Why a Working-Class Revolt Might Not Be Unthinkable

Mark Thoma argues Why a Working-Class Revolt Might Not Be Unthinkable.

His conclusion is that:

We need a serious discussion of this issue, followed by changes that shift political power toward the working class. But who will start the conversation? Congress has no interest in doing so; things are quite lucrative as they are. Unions used to have a voice, but they have been all but eliminated as a political force. The press could serve as the gatekeeper, but too many news outlets are controlled by the very interests that the press needs to confront. Presidential leadership could make a difference, but this president does not seem inclined to take a strong stand on behalf of the working class despite the surprising boldness of his job-creation speech.
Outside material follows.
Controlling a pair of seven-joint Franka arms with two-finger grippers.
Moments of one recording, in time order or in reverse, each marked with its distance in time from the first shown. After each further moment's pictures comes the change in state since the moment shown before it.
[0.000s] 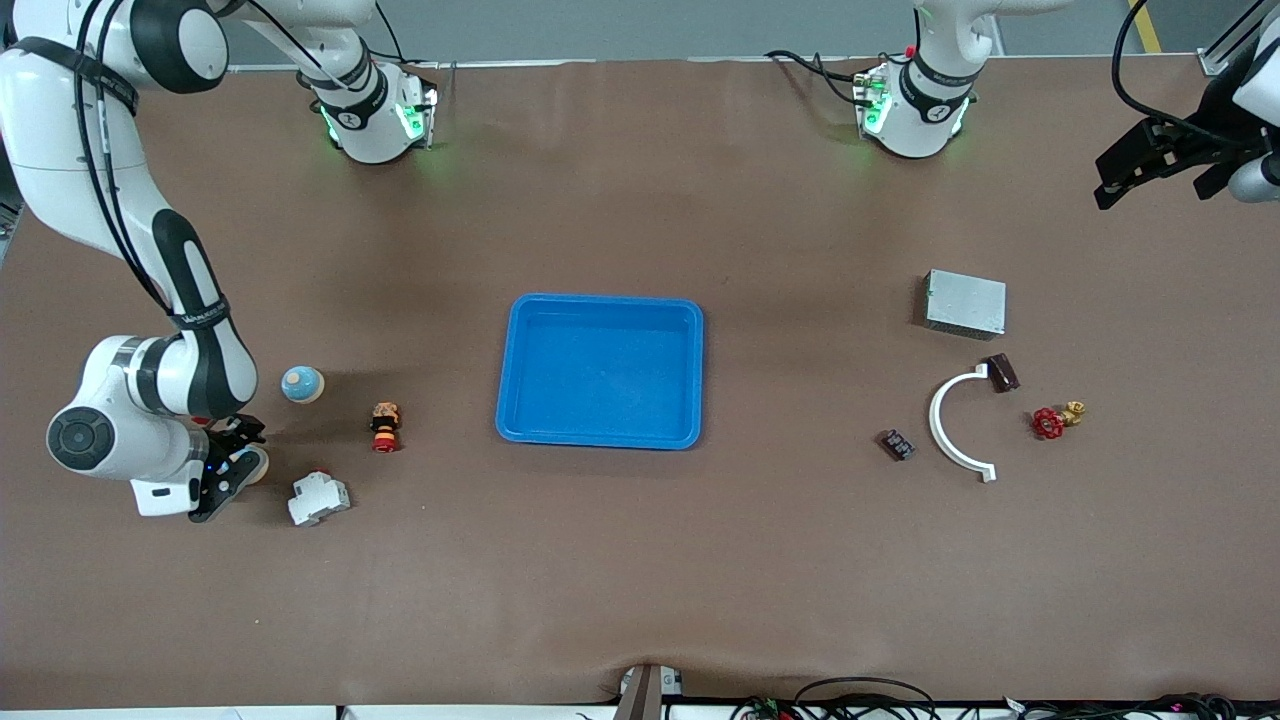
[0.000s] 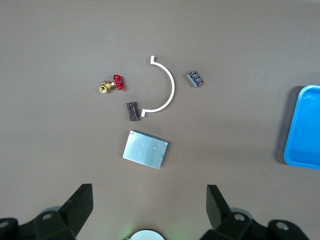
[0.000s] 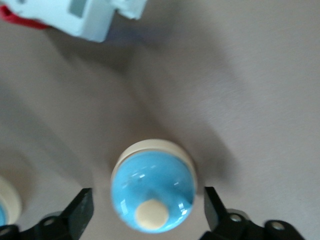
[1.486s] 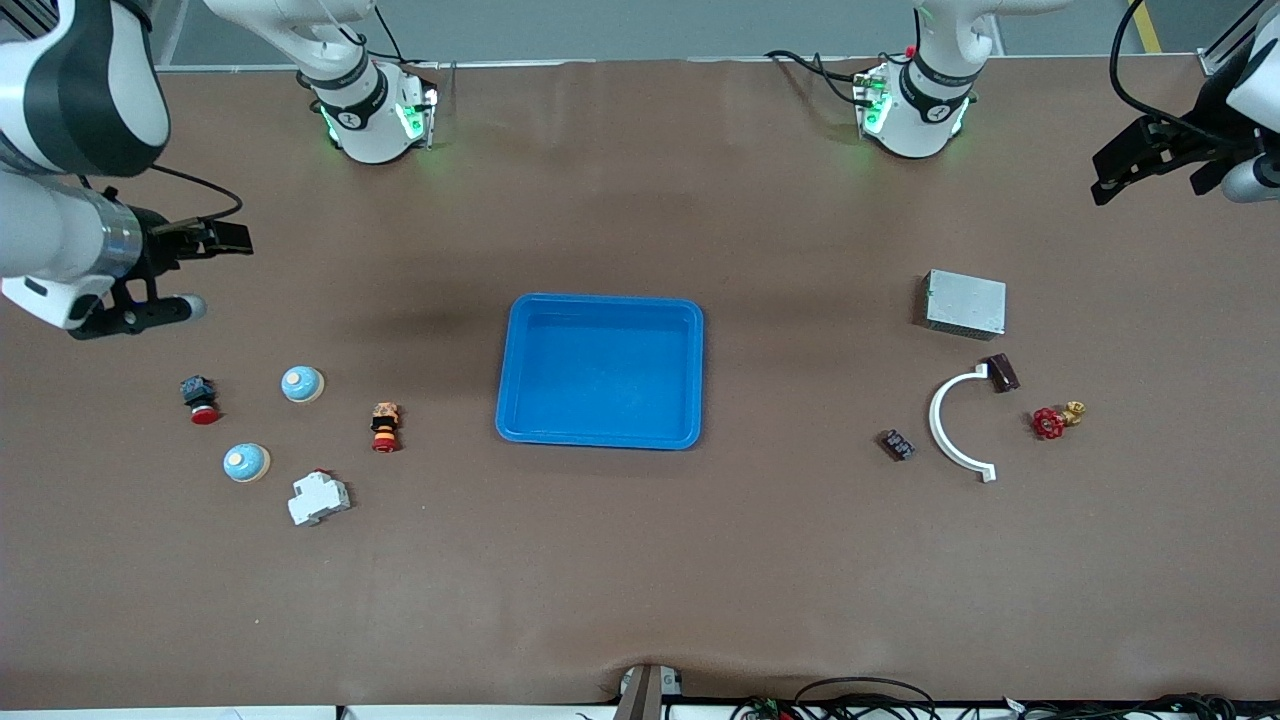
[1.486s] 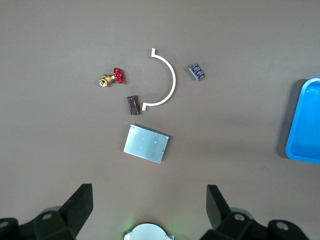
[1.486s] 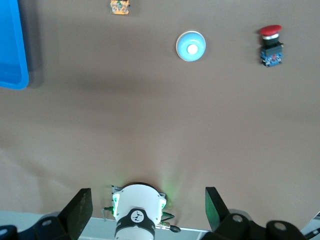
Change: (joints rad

Another option is that the working class will say enough is enough and demand change. There was a time when I would have scoffed at the idea of a mass revolt against entrenched political interests and the incivility that comes with it. We aren’t there yet – there’s still time for change – but the signs of unrest are growing, and if we continue along a two-tiered path that ignores the needs of such a large proportion of society, it can no longer be ruled out.

Emphasis Mine

For a working-class revolt to occur, there has to be a self-consciousness within the the working class itself. That is, the working class has to be aware that it constitutes a class opposed to the capitalist class. The working class has to place itself within a historical context of a class struggle.

I do see any widespread awareness of the class struggle. The consciousness that exists is mainly based on racism, sexism, xenophobia, and homophobia. These are all devices that preclude the development of a true class consciousness.

I fear that the current economic distress will give rise to fascism instead and this will further consolidate the rule of the Capitalists.